Наступление «растопыренными пальцами», когда концентрация атакующей мощи критически не превосходит возможности обороны, потому что размазана. С этим пехота справляется грамотным распределением противотанковых средств: пушек, аркебуз, инженерных препятствий в виде рогаток и траншей.
Но оборона вынуждена распылять, оттого и скудные всегда, свои средства по всей длине удерживаемых рубежей. Искусство полководца — адаптировать наступательный порыв, менять направление главного удара, правильно используя всю мощь накопленных для атаки бронированных сил: именно это не даёт возможности обороне эффективно сопротивляться. Но если нет засадного полка. Множество раз в сражениях засадный полк решал, кому фортуна отдаст своё предпочтение при выборе победителя.
Контратака, пусть меньший по числу отряд, но спаянный в монолит и направленный во фланг атакующего клина своей внезапностью не позволяет противнику развернуться и встретить контрудар прямо, фронтом. Значит и без шансов. Страшен по своей силе такой контрудар, сметающий и рассекающий атакующих. Теперь они, действовавшие до контратаки как единый организм, разбиты на небольшие ватаги и даже отдельные боевые единицы, но без прикрытия, потому куда слабее. С ними уже другие, пешие, могут разбираться самостоятельно, растаскивая крючьями и алебардами рыцарей, потерявших инициативу и ярость, подбираясь к ним с боков, сзади.

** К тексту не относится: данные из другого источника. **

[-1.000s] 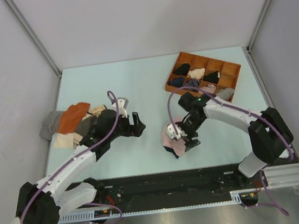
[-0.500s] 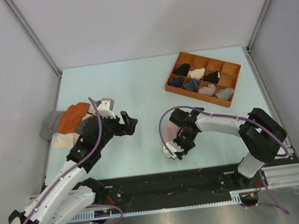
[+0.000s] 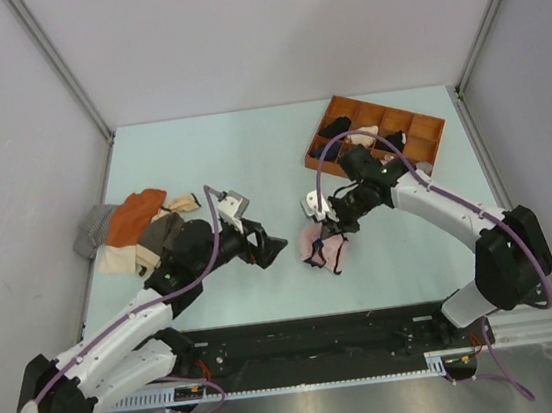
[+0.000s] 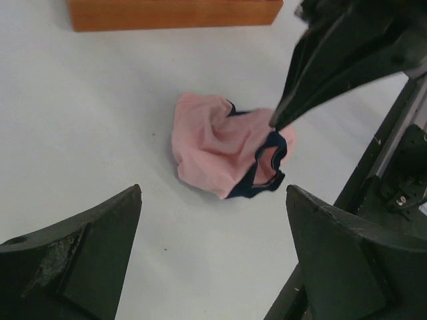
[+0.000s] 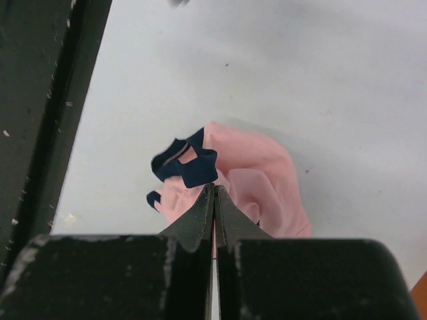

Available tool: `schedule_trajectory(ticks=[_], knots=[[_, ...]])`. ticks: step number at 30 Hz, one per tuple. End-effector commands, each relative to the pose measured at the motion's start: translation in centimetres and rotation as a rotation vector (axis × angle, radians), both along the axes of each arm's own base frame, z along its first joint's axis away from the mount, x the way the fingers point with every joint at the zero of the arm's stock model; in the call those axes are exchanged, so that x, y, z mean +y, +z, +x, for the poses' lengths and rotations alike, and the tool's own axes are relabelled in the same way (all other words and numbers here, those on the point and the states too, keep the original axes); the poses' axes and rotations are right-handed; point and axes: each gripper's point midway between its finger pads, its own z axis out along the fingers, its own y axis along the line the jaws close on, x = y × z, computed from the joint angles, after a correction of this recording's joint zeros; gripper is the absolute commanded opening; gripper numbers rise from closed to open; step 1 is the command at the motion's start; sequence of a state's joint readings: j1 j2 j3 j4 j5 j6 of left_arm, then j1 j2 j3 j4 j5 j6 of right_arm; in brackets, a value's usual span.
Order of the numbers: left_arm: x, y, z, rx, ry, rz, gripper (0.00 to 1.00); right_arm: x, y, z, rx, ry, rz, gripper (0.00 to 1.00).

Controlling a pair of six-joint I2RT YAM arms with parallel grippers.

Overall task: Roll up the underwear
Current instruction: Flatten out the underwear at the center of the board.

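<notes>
The underwear (image 3: 319, 247) is a bunched pink heap with navy edging on the table in front of the arms. My right gripper (image 3: 335, 223) is shut on its navy-edged rim and holds that edge up while the rest hangs down to the table. In the right wrist view the shut fingertips (image 5: 214, 195) pinch the fabric (image 5: 257, 170). My left gripper (image 3: 273, 250) is open and empty, just left of the underwear. In the left wrist view its open jaws (image 4: 213, 193) frame the underwear (image 4: 217, 147), with the right arm's fingers (image 4: 320, 73) above it.
A brown wooden tray (image 3: 344, 100) with compartments of rolled garments stands at the back right; its wall shows in the left wrist view (image 4: 173, 13). A pile of clothes (image 3: 136, 229), with an orange and a beige cloth, lies at the left. The black base rail (image 3: 302, 339) runs along the near edge.
My right gripper has moved away from the near edge and slightly right, pulling the underwear up by its edge. My left gripper has swung right, close to the underwear.
</notes>
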State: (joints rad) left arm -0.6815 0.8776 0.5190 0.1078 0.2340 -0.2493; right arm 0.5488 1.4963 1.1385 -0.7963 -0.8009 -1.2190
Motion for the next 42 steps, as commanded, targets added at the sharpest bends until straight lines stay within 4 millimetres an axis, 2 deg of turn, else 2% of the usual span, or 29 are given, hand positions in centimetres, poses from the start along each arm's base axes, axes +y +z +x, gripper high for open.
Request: schedule_trajectory(ticks=[1,3,4,8,10,11,12,17,22,24,25,26,29,33,34,35,36,37,38,39,41,42], knots=[[-2.2,-1.3,-0.8,-0.036,-0.104,0.032,0.93,1.3,6.5,1.8,0.044,-0.119,0.143,0.0],[-2.5,-2.4,-1.0,-0.032,-0.112,0.063,0.93,1.6,8.4,3.2,0.048,-0.181,0.17,0.0],[-2.6,-3.0,-1.0,-0.026,-0.112,0.076,0.93,1.9,10.4,4.2,0.035,-0.219,0.197,0.0],[-3.3,-5.0,-1.2,0.025,-0.14,0.098,0.94,2.0,12.5,5.7,0.113,-0.337,0.225,0.0],[-3.8,-4.8,-1.0,0.039,-0.132,0.063,0.94,2.1,12.9,6.1,0.117,-0.347,0.239,0.0],[-4.0,-5.3,-0.7,0.061,-0.121,0.059,0.94,2.1,12.9,6.2,0.121,-0.36,0.24,0.0],[-4.6,-4.5,-0.4,0.071,-0.11,0.01,0.94,2.1,12.9,6.3,0.122,-0.365,0.239,0.0],[-6.3,-4.0,1.0,0.153,-0.046,-0.122,0.92,2.0,12.7,7.0,0.151,-0.394,0.248,0.0],[-7.3,-7.5,3.1,0.262,0.043,-0.094,0.86,1.5,12.7,7.7,0.18,-0.426,0.261,0.0],[-8.3,-7.3,3.1,0.293,0.014,-0.112,0.84,1.5,12.5,7.8,0.192,-0.431,0.259,0.0],[-8.7,-8.1,2.9,0.314,0.003,-0.101,0.84,1.4,12.3,7.9,0.199,-0.439,0.255,0.0],[-9.0,-8.1,3.0,0.319,0.004,-0.104,0.84,1.4,12.3,7.9,0.2,-0.44,0.255,0.0],[-9.3,-9.1,2.9,0.341,0.015,-0.093,0.8,1.3,12.3,8.1,0.213,-0.449,0.261,0.0],[-10.0,-9.8,3.2,0.357,0.002,-0.09,0.62,1.4,12.2,8.2,0.23,-0.445,0.267,0.0],[-10.0,-10.1,3.4,0.362,0.007,-0.078,0.46,1.3,12.1,8.3,0.23,-0.449,0.264,0.0],[-10.0,-10.8,3.5,0.367,0.003,-0.05,0.34,1.3,12.2,8.4,0.226,-0.455,0.264,0.0],[-10.1,-10.9,3.6,0.373,-0.001,-0.034,0.24,1.1,12.1,8.5,0.226,-0.462,0.261,0.0],[-9.9,-10.8,3.8,0.371,0.002,-0.028,0.08,0.9,12.1,8.6,0.218,-0.471,0.26,0.0],[-9.6,-11.0,3.8,0.367,0.004,-0.008,0.04,0.6,12.2,8.9,0.214,-0.481,0.262,0.0],[-9.3,-9.9,3.8,0.343,0.006,-0.013,0.01,0.4,12.3,8.9,0.211,-0.486,0.263,0.0],[-7.9,-9.4,3.8,0.328,0.019,0.039,0.0,-0.3,12.8,9.3,0.182,-0.508,0.265,0.0],[-7.7,-7.2,3.9,0.286,0.008,0.025,0.0,-0.6,12.9,9.4,0.16,-0.506,0.262,0.0]])
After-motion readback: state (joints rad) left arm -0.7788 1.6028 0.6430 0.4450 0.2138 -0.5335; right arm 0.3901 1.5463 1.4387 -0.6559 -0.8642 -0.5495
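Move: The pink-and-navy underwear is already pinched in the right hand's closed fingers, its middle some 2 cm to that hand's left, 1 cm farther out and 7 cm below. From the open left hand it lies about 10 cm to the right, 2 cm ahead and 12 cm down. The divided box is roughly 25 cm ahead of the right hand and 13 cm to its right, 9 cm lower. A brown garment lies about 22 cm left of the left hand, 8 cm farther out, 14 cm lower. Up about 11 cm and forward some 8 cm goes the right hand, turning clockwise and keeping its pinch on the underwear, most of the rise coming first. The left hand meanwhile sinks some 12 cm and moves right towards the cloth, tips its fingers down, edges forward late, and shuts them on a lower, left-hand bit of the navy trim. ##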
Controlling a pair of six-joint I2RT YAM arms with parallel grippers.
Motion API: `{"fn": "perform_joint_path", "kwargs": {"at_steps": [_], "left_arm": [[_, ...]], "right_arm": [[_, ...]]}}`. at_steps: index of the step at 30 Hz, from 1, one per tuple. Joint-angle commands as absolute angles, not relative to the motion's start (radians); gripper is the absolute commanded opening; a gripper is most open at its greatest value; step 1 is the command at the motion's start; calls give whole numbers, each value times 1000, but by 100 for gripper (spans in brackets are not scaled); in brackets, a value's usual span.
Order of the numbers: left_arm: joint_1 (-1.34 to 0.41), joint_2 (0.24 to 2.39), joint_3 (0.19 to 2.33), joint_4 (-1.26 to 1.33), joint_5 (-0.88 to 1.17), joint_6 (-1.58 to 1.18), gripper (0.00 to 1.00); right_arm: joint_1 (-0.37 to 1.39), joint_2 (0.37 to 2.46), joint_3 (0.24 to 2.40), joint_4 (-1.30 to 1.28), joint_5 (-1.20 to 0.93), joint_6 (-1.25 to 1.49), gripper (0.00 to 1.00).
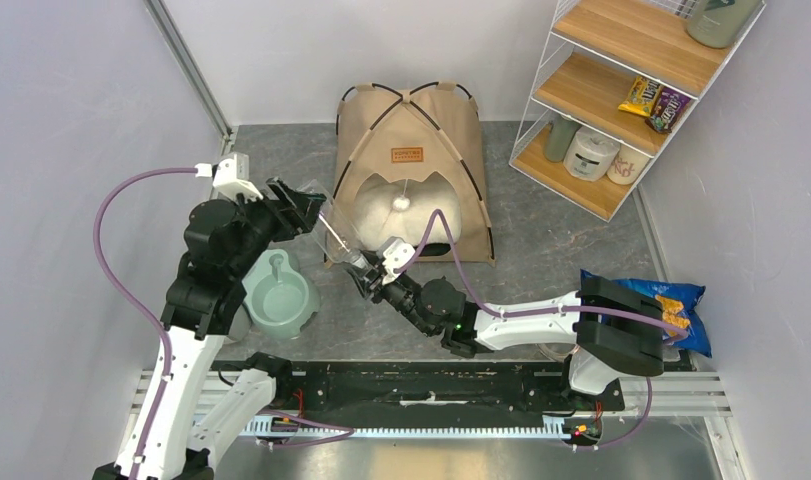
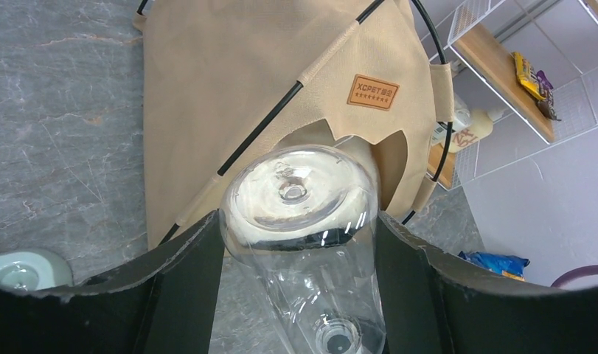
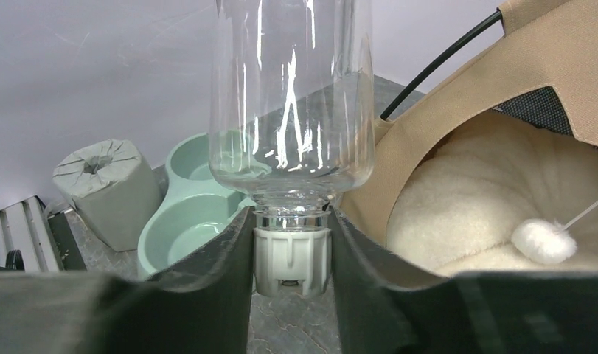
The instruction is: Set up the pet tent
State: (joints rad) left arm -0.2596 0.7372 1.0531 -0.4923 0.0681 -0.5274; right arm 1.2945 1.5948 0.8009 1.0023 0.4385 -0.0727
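The pet tent stands at the back centre, tan fabric with black crossing poles and a brown label. A fluffy white pillow fills its doorway. In front of it a clear plastic bottle is held in the air, bottom end toward the tent. My left gripper has its fingers against both sides of the bottle's body. My right gripper is shut on the bottle's white cap, below the neck.
A pale green double bowl sits at the left by my left arm, with a wrapped paper roll beside it. A blue snack bag lies at the right. A wire shelf stands at the back right.
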Motion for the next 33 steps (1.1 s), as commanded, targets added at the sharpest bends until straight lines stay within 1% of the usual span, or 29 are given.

Танки всегда должна сопровождать пехота. Десант. Оруженосцы.
Яркие плюмажи на рыцарских шлемах, родовые флаги, развивающиеся гордо среди моря врагов, что значит — всадник жив, он ведёт свой бой. Танк на полной скорости, со стягом полка — бравада, дерзость, но красиво. И эпично. Сюжет, достойный величайших батальных полотен.
Глава 2
Штурмовики
Вернуть долг, без шансов
Видимо, на этом всё, конец войне. Не для всех, только для нас. Правда, нам не домой, нам дорога в небо. Нас пятеро. Один трёхсотый. Сильно. Сюда дотащили, у стены лежит. Не слышит и, похоже, перестал понимать происходящее. Ну и хорошо. Так ему будет легче. Ждём. По нам пулемёт в коридоре бум, бум, бум, бум, бум, бум, бум…
На пятерых два по полрожка патронов. И граната. Граната — спасение, потому что в плен нам нельзя. Мы разведка, возвращаемся с выхода. Не прошли, не получилось. В плен нельзя вообще никак, так что давайте, товарищ сержант, будьте любезны накрутить запал в гранату. Пора, пора, отвоевались. Он эту гранату и экономил для такого случая. Хватит на пятерых? Нужно грамотно расположиться, тогда точно хватит. Все спокойны, руки не трясутся. Запал встал куда положено.
Зацепили нас, обложили, гнали. Лесополку заминированную прошли, под обстрелом миномётным прорывались. Не гладко, товарища там оставили, он двести, вообще без шансов, у меня на руках отошёл. Письмо домой он ещё перед выходом написал прощальное. Придурок. Когда его миной накрыло, я его на руках держал, ну, что от его тела осталось, он то письмо мне отдал. Так ему сильно нужно было письмо отдать, что смог. Даже говорил. Как он эти десять секунд жил, вообще непонятно. Мне отдал, я должен сам его родным, передать должен. Когда ещё в ПВД были, он почуял, для него этот выход последний. Он не хотел идти. Не отказывался, нет, такого у нас не бывает, просто сказал очень тихо, в никуда, что на этот выход не хочет. Потом написал письмо и с собой взял, без имен, без адреса. Вот я сам и должен передать, мне не нужно объяснять, кому письмо. Всё равно нельзя так, нельзя никакие письма писать перед задачей, тем более с собой брать. Запрещено. Категорически. Но он заранее знал, как всё будет… про себя точно. Про нас, наверное, тоже, но думал, надеялся, с нами по-другому. Походу ошибся. Сильно ошибся.
Сначала вроде показалось, вырвались. Но нет, не то. Зажали в доме, в пятиэтажке. Нам оборону не держать, нет такой задачи, мы свою выполнили, следующая задача — к своим живыми выйти, поэтому в огневой контакт не вступили. Как опознали, что вычислили, где мы залегли, сразу рванули дальше. А какие тут сомнения, когда по окнам квартиры, где мы были, пулемётами плотно прижали, у нас других мыслей, кроме как валить бегом вприпрыжку, и не осталось.